Yang dimaksud dengan ilmu-ilmu yang ringan ialah masalah-masalah yang dikenal, 
yang diketahui, bukan masalah-masalah yang membutuhkan analisa dan pembahasan. 
Dari sini, maka di antara masalah-masalah yang sepantasnya didahulukan ialah 
masalah-masalah yang jelas dan gamblang, yaitu mengenai ushuludin (pokok-pokok 
agama), seperti mengetahui ushuludin, ushul i'tiqad. Oleh karena itu, para 
ulama dalam mengajari para thulab (penuntut ilmu, santri) dilakukan secara 
bertahap dengan menggunakan mukhtasharat (kitab-kitab yang ringkas), dalam 
setiap cabang-cabang ilmu. Mereka menjelaskan kepada manusia pokok-pokok ilmu 
melalui mukhtasharat (kitab-kitab yang ringkas) ini. Secara bertahap, mulai 
dari teks-teks mukhtasharat sampai kemudian meningkat, dengan membaca 
kitab-kitab syarh (penjelasan) terhadapnya, kemudian meluas sehingga para 
thalib sampai kepada kitab-kitab muthawalat (kitab-kitab tebal/luas) dan 
menumbuhkan nazhar (penelitian) serta ijtihad dalam
 masalah-masalah ini, sehingga mencapai derajat ulama dengan taufiq Allah. 
Demikianlah, bahwasanya dalam thalibul-'ilmi harus dengan tadarruj (bertahap).

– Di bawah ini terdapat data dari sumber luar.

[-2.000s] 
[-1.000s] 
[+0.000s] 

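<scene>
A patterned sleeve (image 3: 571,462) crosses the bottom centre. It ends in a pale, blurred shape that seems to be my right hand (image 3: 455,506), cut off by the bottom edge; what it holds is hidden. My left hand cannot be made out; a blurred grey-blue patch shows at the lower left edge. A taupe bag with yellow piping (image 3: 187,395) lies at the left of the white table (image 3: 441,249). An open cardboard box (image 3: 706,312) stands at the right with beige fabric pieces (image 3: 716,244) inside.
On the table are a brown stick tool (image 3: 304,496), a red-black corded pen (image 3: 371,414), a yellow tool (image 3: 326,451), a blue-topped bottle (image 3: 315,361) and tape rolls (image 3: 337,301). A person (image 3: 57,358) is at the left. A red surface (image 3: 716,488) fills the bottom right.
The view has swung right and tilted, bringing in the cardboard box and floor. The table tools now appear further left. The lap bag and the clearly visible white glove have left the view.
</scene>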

Termasuk perkara yang penting sebelum menuntut ilmu, ialah ikhlas untuk Allah 
Azza wa Jalla dalam mencari ilmu. Karena sesungguhnya ikhlas memiliki pengaruh 
yang besar untuk meraih taufiq (bimbingan Allah) dalam segala sesuatu. 
Barangsiapa mendapatkan taufiq dengan ikhlas, maka ia telah diberi kebaikan 
yang banyak dalam segala urusan agama dan dunia. Pengaruh ikhlas terhadap 
taufiq (bimbingan Allah) ditunjukkan oleh firman Allah mengenai dua hakim di 
antara suami istri:

"... Jika kedua orang hakim itu bermaksud mengadakan perbaikan, niscaya Allah 
memberi taufik kepada suami-isteri itu ... " [an-Nisâ`/4:35].

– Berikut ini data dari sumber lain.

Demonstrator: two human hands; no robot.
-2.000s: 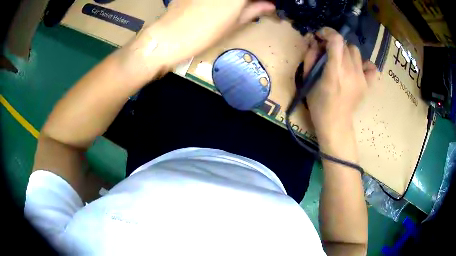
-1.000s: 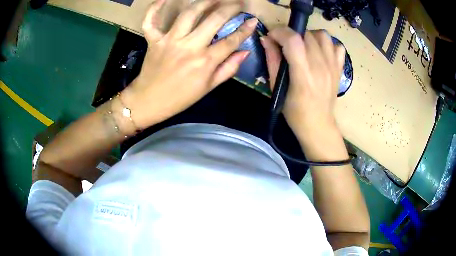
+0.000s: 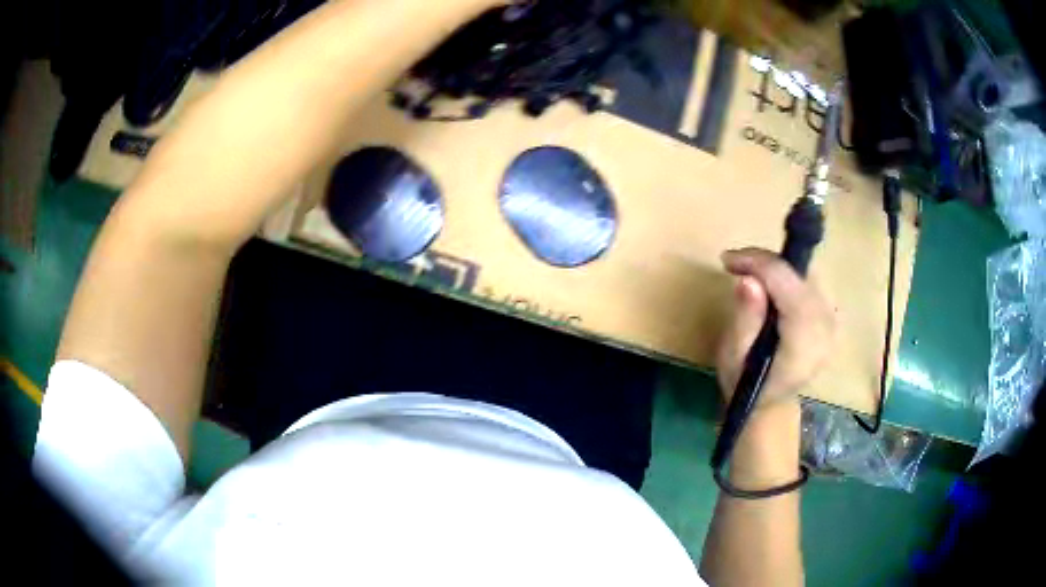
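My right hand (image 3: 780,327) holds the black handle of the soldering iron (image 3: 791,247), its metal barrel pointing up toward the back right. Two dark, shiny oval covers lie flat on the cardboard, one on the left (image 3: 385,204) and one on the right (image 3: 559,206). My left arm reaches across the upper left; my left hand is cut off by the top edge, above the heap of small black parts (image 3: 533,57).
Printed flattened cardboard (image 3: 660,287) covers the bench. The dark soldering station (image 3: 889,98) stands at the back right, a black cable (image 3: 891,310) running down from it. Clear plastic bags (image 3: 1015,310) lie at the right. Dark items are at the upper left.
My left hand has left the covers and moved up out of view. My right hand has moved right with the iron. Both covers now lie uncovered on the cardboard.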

Demikian juga sabda Nabi Shallallahu 'alaihi wa sallam tentang pengaruh hati 
berkaitan dengan keistiqamahan anggota badan dalam hadits Nu`man bin Basyir:

أَلاَ وَإِنَّ فِي الْجَسَدِ مُضْغَةً إِذَا صَلَحَتْ صَلَحَ الْجَسَدُ كُلُّهُ 
وَإِذَا فَسَدَتْ فَسَدَ الْجَسَدُ كُلُّهُ أَلاَ وَهِيَ الْقَلْبُ

"Ingatlah sesungguhnya di dalam tubuh manusia terdapat segumpal daging. Jika 
segumpal daging itu baik, maka seluruh tubuh juga baik. Jika segumpal daging 
itu rusak, maka seluruh tubuh juga rusak. Ketahuilah, segumpal daging itu 
adalah hati".[1]

Jika hati itu baik, amal juga baik, dan manusia mendapatkan manfaat dengan 
ilmunya. Dengan demikian, seseorang diberi taufiq disebabkan oleh ilmu dan 
pemahamannya. Oleh karena itu, perkara ini harus diperhatikan.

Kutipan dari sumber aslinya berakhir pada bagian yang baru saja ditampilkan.